→ Work instruction: Output must match the records, character for character.

*** Opening Supplied records ***

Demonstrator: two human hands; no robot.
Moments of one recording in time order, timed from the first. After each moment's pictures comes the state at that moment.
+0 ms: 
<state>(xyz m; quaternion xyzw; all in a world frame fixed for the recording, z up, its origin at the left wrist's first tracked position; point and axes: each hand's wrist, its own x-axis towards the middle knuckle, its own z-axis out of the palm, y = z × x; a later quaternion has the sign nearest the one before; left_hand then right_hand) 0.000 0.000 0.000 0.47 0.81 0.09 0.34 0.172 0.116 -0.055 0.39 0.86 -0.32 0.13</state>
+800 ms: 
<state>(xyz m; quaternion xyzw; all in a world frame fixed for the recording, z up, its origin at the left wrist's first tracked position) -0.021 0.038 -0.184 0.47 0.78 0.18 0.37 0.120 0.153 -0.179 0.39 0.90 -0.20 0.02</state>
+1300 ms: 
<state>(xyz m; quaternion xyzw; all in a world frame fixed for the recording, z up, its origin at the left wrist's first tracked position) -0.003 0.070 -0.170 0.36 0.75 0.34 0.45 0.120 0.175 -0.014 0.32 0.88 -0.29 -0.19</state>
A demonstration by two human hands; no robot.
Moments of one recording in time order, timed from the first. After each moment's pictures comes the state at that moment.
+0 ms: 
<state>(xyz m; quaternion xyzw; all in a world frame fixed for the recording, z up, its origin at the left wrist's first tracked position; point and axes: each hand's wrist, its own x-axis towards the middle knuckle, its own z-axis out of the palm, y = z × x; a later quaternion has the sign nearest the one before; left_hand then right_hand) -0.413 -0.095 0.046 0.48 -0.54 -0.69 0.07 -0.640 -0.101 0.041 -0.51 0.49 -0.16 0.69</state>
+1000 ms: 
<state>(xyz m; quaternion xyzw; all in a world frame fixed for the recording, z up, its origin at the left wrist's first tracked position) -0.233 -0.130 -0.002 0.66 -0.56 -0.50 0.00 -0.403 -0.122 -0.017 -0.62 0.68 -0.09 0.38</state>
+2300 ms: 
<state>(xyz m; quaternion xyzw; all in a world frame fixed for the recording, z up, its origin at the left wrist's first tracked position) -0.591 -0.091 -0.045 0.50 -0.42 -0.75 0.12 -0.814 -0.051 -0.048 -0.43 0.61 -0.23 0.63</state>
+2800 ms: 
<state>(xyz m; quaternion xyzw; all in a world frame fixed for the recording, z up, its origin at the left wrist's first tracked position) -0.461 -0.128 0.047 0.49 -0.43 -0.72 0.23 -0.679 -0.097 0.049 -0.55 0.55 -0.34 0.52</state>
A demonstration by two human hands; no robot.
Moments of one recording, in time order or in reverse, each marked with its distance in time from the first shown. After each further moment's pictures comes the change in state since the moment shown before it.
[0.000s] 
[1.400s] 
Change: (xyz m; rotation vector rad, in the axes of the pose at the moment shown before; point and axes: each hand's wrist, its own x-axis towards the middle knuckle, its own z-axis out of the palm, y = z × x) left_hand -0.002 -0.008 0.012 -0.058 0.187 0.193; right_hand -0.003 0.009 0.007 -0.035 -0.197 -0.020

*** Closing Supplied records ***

→ Response for this exercise:
Demonstrator: two human hands; no robot.
Moments of one recording in time order, timed from the first. After each moment's pictures comes the state at that moment.
+0 ms: 
<state>(xyz m; quaternion xyzw; all in a world frame fixed for the recording, z up, its origin at the left wrist's first tracked position; point and axes: each hand's wrist, its own x-axis towards the middle knuckle, its own z-axis out of the palm, y = z × x; a later quaternion has the sign nearest the one before; left_hand then right_hand) 0.000 0.000 0.000 0.47 0.81 0.09 0.34 0.172 0.116 -0.055 0.39 0.86 -0.32 0.13</state>
+800 ms: 
<state>(xyz m; quaternion xyzw; all in a world frame fixed for the recording, z up, its origin at the left wrist's first tracked position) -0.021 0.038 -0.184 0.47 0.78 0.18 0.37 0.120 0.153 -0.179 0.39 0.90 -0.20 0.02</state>
+1300 ms: 
<state>(xyz m; quaternion xyzw; all in a world frame fixed for the recording, z up, its origin at the left wrist's first tracked position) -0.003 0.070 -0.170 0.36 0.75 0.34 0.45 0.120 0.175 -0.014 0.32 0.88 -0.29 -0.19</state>
A demonstration by two human hands; no robot.
Moments of one recording in time order, timed from the first. After each moment's pictures comes the state at that moment.
+0 ms: 
<state>(xyz m; quaternion xyzw; all in a world frame fixed for the recording, z up, its origin at the left wrist's first tracked position; point and axes: each hand's wrist, its own x-axis towards the middle knuckle, its own z-axis out of the palm, y = z × x; a later quaternion has the sign nearest the one before; left_hand then right_hand) -0.413 -0.095 0.046 0.48 -0.54 -0.69 0.07 -0.640 -0.101 0.041 -0.51 0.49 -0.16 0.69</state>
+1000 ms: 
<state>(xyz m; quaternion xyzw; all in a world frame fixed for the recording, z up, its origin at the left wrist's first tracked position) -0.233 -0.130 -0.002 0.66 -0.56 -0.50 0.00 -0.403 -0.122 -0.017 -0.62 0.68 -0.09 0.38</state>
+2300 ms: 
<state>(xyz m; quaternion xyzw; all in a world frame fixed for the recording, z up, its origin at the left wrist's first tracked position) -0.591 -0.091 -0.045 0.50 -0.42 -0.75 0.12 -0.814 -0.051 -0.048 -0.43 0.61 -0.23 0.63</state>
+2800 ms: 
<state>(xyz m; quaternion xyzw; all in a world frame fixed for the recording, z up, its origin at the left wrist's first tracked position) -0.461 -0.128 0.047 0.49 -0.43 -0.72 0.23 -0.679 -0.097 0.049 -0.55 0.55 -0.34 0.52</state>
A demonstration by two human hands; no robot.
Moments of one recording, in time order or in reverse, each marked with its distance in time from the first shown. After each further moment's pictures comes the change in state since the moment shown before it.
[0.000s] 
[1.400s] 
Change: (xyz m; rotation vector rad, in the axes of the pose at the moment shown before; point and axes: each hand's wrist, its own x-axis towards the middle knuckle, its own z-axis out of the palm, y = z × x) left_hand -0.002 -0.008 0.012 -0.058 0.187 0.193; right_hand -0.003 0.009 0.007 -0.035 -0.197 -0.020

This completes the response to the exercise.